● **Data excerpt**
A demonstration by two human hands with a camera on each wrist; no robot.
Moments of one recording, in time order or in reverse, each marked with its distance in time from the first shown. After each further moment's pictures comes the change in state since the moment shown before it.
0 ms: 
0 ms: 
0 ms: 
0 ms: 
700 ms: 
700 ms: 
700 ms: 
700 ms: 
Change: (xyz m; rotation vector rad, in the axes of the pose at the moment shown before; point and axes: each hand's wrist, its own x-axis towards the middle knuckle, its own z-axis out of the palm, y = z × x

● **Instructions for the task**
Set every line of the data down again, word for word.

● **Task result**
A demonstration by two human hands with a camera on each wrist; no robot.
Moments of one recording, in time order or in reverse, each marked with its distance in time from the first shown. After each further moment's pictures comes the change in state since the moment shown before it.
0 ms: 
0 ms: 
0 ms: 
0 ms: 
700 ms: 
700 ms: 
700 ms: 
700 ms: 
Change: (xyz m; rotation vector rad, in the axes of the pose at the moment shown before; point and axes: each hand's wrist, its own x-axis towards the middle knuckle, its own z-axis out of the palm, y = z × x

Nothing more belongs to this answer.